HSP70 family belongs to ID-8 a class of proteins highly conserved throughout evolution and has an immunogenic activity

(22). Antibodies to specific recombinant antigens such Palbociclib as heat shock protein 70 (rHSP70) and kinesin K39 (rK39) have also been shown to be good markers to detect infection (23). Thus, this study will be useful to expand the panel of recombinant antigens for the development of more sensitive and specific serodiagnostic tests for this disease. All reagents used were of analytical grade. Distilled water was filtered and deionized using a Millipore water purification system. The sera used in this study were collected from domestic dogs from three Brazilian regions: Northeast, Southeast and Midwest. The serum samples were collected by venipuncture by veterinaries of three research centres: Centro de Pesquisa Aggeu Magalhães, Pernambuco; Instituto de Pesquisa Evandro Chagas, Rio de Janeiro and Centro Gonçalo Muniz, Bahia, between 2006 and 2008. The sera were stored at −70°C and transferred to our laboratory. The panel of 56 negative sera used for determining the cut-off came from the state of Rio de Janeiro. The multicentre panel of 119 negative sera used in the assay came from the Southeast (79), Midwest (26) and Northeast (14) regions of Brazil. The multicentre panel of 138 positive sera used in the challenge originated in the Southeast (38), Midwest (46) and Northeast (54) regions of Brazil. The panel of 86 negative sera for L.

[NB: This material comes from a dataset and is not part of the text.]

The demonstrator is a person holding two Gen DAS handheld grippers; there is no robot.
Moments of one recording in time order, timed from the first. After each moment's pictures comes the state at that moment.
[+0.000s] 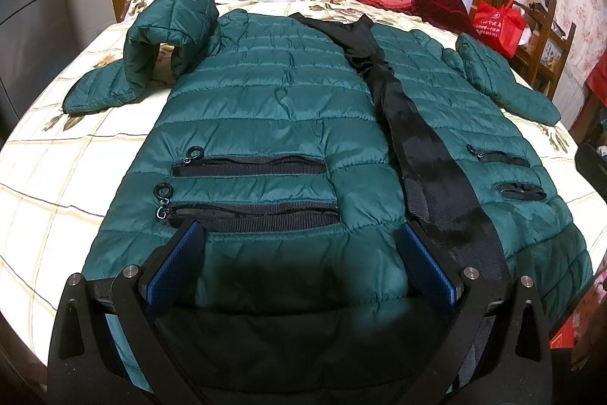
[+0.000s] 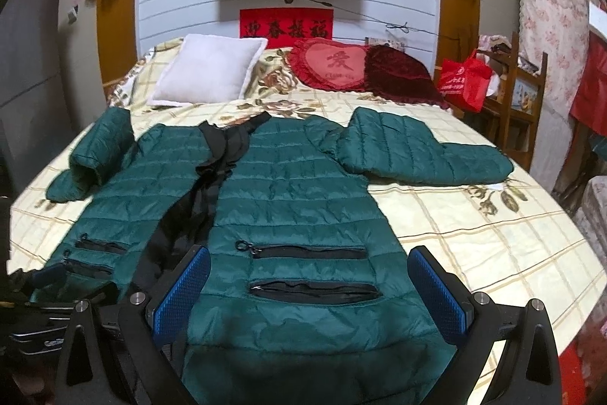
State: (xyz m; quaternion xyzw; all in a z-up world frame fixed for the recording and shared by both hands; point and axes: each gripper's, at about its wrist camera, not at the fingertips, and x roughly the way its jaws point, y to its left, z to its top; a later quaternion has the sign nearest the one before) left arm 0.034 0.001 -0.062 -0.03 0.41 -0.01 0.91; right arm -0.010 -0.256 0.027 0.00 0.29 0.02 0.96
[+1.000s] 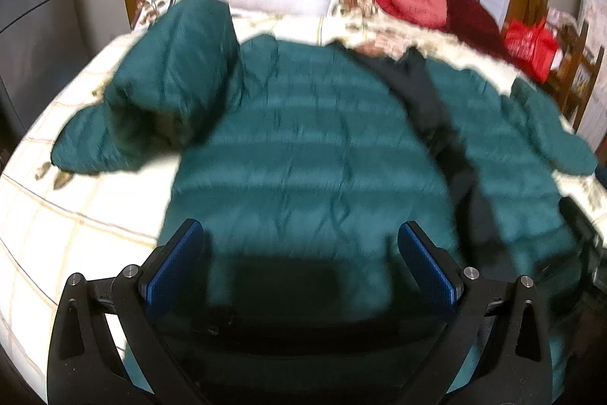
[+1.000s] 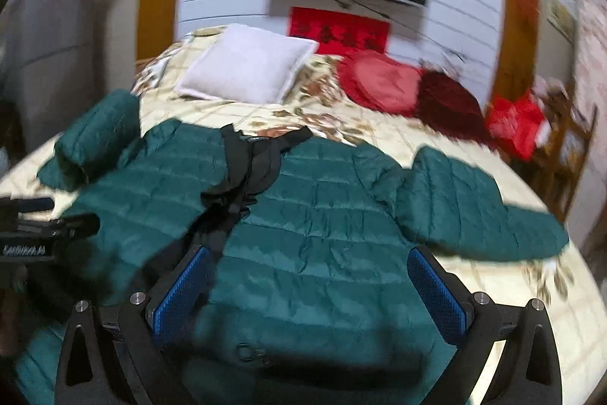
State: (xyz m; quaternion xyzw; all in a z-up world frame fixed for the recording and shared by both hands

17 Ofsthun et al. reported a similar analysis of 44 550 prevalent haemodialysis patients from the Fresenius Medical BGJ398 cost Care database.18 The relative risk of death for haemoglobin <90 g/L was 2.11 (P < 0.001) compared with a reference haemoglobin level of 110–120 g/L. The relative risk of death decreased to approximately 1.6 and

1.3 as haemoglobin increased to 90–100 g/L and 100–110 g/L, respectively. There was a 16% reduction in mortality for haemoglobin levels between 120 and 130 g/L (RR 0.84, P = 0.007). Fort et al. prospectively studied the effects of time-dependent haemoglobin and ESA dose on mortality in 2310 incident haemodialysis patients from Spain.19 Using a time-dependent multivariate Cox proportional hazard model, the adjusted HR for death was 1.36 (95% CI 1.01–1.86) for a haemoglobin level <100 g/L compared with a level of 111–120 g/L. In contrast, a haemoglobin

level of >130 g/L was associated with a survival benefit (HR 0.69, 95% CI 0.49–0.97). Analysis of the UK Renal Registry data reported similar outcomes with HRs for death for haemoglobin values <100 g/L and >110 g/L being 1.28 (P < 0.001) and 0.64 (P < 0.001), respectively, compared Selleckchem NVP-BEZ235 with a reference haemoglobin level of 100–110 g/L.20 The HRs decreased as achieved haemoglobin increased (Hb 110–120 g/L HR 0.63; Hb 120–130 g/L HR 0.47, and Hb >130 g/L HR 0.44). Zhang et al. conducted a retrospective study of 94 569 prevalent patients who were on haemodialysis in 2000 and 2001.21 The patients were divided into quartiles of ESA dose (1388–7905 U/week, 7905–13 377 U/week, 13 377–22 068 U/week and >22 068 U/week) and five categories of

haematocrit values (<30%, 30–33%, 33–36%, 36–39% and >39%). Mortality rates decreased as haematocrit values increased. Within each haematocrit category, mortality rates were lowest in the lowest quartile of ESA dose and highest in the highest quartile. A US Medicare study reported outcomes of 393 967 prevalent haemodialysis patients from 2002 to 2004.22 In a fully adjusted Cox proportional hazard model, mortality was higher at all haematocrit levels pheromone below 34.5% compared with the reference haematocrit level of 34.5% to 36%. The HR for death increased from 1.17 (95% CI 1.14–1.20) to 3.11 (95% CI 3.01–3.20) when haematocrit decreased from 33–34.5% to <27%. Similarly, mortality increased at all levels of haematocrit >39%. Mortality was comparable for haematocrit levels between 36% and 39%. When patients were grouped into five categories of erythropoietin dose (0 U/week, 0–6000 U/week, 6000–12 000 U/week, 12 000–18 000 U/week and >18 000 U/week), the HR for death progressively increased with increasing dose of erythropoietin for every level of haematocrit.